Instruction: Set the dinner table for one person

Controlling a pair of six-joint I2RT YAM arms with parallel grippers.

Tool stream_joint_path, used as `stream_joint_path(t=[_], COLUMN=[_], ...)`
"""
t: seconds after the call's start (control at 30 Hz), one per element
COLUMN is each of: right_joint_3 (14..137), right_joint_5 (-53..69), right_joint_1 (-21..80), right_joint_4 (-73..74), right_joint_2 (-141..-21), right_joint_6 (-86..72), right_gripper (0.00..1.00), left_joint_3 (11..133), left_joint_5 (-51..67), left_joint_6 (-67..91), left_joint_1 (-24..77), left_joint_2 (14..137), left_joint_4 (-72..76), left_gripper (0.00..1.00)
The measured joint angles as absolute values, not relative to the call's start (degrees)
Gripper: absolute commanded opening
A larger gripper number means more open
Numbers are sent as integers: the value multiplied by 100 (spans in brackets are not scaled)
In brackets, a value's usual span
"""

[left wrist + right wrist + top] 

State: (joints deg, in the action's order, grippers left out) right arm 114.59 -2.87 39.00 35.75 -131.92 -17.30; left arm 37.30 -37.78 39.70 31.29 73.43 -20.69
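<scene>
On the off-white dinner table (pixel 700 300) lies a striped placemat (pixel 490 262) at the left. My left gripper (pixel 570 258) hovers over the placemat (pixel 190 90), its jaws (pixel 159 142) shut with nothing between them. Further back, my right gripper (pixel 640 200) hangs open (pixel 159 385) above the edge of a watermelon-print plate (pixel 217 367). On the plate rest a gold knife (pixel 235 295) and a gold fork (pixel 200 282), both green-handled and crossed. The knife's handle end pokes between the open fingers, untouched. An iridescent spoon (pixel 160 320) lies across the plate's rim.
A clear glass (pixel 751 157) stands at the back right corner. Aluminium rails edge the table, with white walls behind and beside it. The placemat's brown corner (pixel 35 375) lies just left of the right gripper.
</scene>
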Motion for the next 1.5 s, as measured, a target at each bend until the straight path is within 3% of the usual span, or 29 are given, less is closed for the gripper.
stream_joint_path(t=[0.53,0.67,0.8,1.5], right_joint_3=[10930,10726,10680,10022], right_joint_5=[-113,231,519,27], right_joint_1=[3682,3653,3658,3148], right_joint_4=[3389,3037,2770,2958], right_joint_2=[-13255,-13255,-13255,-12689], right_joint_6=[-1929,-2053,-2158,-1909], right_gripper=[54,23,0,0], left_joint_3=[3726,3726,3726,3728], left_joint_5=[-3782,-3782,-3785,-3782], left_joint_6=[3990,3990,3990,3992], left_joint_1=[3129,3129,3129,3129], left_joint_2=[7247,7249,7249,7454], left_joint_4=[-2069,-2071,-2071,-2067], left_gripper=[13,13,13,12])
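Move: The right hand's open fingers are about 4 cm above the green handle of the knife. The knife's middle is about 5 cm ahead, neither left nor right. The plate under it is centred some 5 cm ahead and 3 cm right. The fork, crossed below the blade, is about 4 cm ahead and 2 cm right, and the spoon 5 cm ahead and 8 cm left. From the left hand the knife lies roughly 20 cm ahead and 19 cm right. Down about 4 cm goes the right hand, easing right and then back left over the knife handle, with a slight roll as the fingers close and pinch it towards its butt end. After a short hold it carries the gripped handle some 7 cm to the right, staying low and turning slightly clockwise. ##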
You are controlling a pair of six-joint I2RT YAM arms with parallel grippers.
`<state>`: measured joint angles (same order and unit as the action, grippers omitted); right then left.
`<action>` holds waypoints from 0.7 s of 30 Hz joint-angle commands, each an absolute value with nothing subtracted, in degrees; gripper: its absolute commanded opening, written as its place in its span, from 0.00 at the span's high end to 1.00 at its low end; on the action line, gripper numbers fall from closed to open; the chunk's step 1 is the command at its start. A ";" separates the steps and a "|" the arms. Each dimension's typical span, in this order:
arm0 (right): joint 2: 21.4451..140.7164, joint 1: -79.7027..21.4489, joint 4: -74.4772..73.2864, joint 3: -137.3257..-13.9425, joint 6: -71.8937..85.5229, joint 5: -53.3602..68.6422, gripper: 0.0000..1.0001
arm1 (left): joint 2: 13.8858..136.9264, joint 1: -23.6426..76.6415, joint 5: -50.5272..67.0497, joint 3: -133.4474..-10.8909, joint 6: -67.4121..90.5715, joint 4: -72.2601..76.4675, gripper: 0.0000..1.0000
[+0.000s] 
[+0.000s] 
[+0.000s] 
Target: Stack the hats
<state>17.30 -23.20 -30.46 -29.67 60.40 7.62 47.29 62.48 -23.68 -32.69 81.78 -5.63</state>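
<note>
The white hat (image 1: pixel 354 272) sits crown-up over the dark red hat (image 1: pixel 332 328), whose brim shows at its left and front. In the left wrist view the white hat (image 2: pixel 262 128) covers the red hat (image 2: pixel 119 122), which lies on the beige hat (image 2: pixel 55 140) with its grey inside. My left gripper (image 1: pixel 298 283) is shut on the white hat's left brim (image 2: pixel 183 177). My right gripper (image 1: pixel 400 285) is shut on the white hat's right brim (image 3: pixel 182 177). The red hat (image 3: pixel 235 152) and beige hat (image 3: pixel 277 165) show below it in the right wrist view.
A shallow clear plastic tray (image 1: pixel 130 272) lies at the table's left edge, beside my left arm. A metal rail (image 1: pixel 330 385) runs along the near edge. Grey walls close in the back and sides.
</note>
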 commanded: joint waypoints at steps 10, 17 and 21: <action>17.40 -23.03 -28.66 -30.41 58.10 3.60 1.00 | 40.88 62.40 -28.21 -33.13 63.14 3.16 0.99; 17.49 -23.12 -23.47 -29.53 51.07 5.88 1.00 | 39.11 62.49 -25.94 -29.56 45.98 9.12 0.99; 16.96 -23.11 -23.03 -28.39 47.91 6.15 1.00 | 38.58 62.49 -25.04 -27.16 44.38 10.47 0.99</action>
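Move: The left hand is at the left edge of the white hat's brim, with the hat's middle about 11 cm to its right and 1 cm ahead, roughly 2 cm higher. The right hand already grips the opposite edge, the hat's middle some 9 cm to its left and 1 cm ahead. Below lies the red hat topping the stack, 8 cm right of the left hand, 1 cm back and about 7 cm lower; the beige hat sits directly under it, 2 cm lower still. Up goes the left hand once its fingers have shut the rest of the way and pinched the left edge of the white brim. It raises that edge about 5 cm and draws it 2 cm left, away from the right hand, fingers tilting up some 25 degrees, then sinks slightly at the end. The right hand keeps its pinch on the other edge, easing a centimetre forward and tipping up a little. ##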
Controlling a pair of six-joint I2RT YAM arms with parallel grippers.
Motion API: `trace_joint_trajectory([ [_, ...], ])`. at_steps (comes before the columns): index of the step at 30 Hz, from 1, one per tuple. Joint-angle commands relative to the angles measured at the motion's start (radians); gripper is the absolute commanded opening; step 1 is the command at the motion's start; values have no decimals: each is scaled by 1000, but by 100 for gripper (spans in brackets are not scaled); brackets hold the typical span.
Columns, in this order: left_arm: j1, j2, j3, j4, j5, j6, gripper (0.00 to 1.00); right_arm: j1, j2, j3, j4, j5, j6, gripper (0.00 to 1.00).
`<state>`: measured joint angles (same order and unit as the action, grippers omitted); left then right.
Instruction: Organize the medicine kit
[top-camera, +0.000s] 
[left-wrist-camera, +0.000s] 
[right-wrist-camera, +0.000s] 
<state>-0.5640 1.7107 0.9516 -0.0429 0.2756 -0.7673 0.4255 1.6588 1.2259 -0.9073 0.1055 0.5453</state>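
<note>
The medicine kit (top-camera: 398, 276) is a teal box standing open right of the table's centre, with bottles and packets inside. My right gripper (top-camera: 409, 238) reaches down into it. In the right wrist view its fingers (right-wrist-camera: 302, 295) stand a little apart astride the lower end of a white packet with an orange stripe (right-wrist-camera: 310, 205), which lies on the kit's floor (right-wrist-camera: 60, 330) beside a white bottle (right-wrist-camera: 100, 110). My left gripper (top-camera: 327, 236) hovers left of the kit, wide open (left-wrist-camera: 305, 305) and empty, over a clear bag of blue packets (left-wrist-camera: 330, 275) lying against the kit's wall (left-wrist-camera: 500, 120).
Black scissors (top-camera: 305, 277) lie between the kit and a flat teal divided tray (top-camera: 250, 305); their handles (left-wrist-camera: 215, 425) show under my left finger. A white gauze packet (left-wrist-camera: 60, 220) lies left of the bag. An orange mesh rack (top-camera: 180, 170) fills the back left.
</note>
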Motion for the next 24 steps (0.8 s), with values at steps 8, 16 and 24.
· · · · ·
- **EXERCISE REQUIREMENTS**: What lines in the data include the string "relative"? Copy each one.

- **EXPECTED ANSWER**:
The measured joint angles as absolute values, not relative to the call's start (degrees)
Motion API: `trace_joint_trajectory([ [_, ...], ])`. at_steps (comes before the columns): index of the step at 30 Hz, from 1, one per tuple. Joint-angle commands relative to the angles measured at the motion's start (radians); gripper is the absolute commanded opening; step 1 is the command at the motion's start; values have no decimals: each is scaled by 1000, but by 100 for gripper (spans in brackets are not scaled); brackets hold the typical span.

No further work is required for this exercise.